PROBLEM TO SOLVE: Output the full listing below exactly; the images stay out.
══ RECORDED DATA
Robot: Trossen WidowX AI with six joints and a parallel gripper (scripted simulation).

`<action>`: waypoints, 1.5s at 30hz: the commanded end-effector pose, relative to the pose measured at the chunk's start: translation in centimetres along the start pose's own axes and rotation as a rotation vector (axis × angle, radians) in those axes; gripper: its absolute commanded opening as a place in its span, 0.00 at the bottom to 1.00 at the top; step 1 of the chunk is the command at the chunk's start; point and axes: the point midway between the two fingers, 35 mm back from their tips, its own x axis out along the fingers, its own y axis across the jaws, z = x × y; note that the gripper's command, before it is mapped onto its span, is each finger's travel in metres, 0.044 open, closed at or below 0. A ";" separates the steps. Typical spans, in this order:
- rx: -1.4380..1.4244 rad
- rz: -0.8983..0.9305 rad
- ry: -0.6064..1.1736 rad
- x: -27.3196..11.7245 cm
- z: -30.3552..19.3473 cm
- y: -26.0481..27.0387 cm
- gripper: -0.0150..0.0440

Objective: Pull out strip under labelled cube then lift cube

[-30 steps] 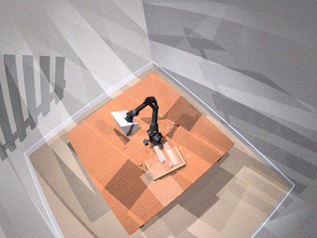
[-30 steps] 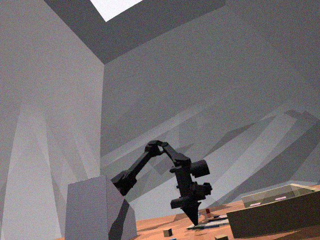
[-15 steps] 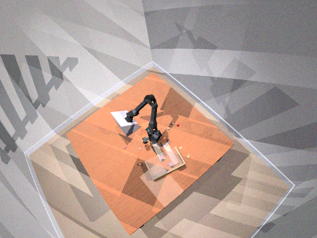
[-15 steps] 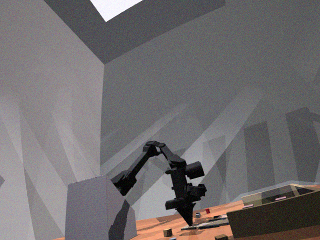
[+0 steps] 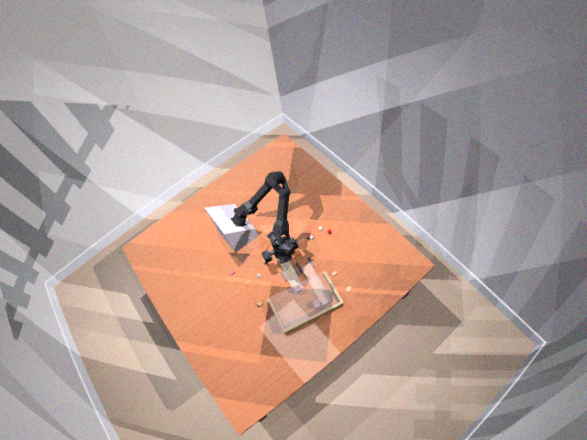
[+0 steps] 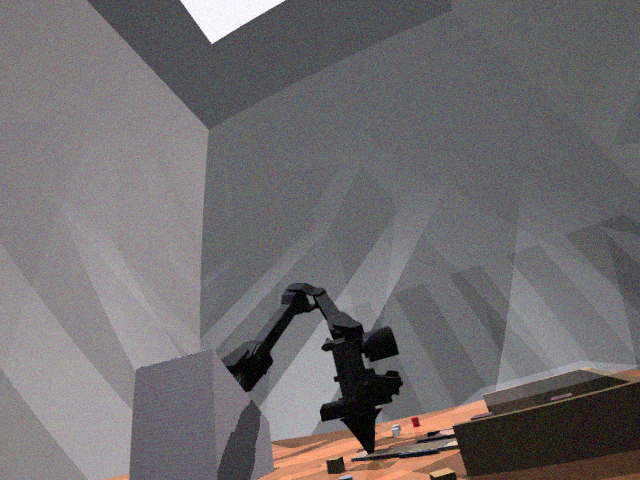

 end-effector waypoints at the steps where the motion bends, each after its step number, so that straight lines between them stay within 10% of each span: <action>1: 0.001 -0.006 0.027 0.5 -1.5 -0.1 0.25; 45: 0.003 -0.006 0.029 0.4 -6.0 -0.1 0.25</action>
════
SOLUTION:
Robot: Trossen WidowX AI with six joints and a parallel gripper (scripted simulation).

`<action>`: waypoints, 1.5s at 30hz: the commanded end-effector pose, relative to the pose measured at the chunk's start: translation in centimetres along the start pose's own axes and rotation as a rotation vector (axis × angle, radians) in those axes; gripper: its absolute commanded opening as a place in its span, 0.00 at the bottom to 1.00 at the top; step 1 of the chunk is the command at the chunk's start; point and axes: the point midway between the two fingers, 35 mm back from their tips, its own x axis out along the fingers, its own y axis across the jaws, z = x × y; note that the gripper's command, before it is mapped onto its span, is each finger's travel in metres, 0.044 open, closed at or below 0. A ";" separates the steps. Typical spans, in this order:
- rx: -1.4380..1.4244 rad
- rz: -0.8983..0.9305 rad
- ry: -0.6064..1.1736 rad
- x: -27.3196..11.7245 cm
- z: -30.3552..19.3473 cm
- y: -26.0481..27.0387 cm
- gripper: -0.0150..0.0440

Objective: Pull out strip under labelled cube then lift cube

[-30 steps] 
[-30 steps] 
[-15 steps] 
[-15 steps] 
[+0 steps] 
[+0 steps] 

 end-effector waypoints at the steps where the motion bends, each after its step number, so that straight lines between them stay within 10% of each span: <action>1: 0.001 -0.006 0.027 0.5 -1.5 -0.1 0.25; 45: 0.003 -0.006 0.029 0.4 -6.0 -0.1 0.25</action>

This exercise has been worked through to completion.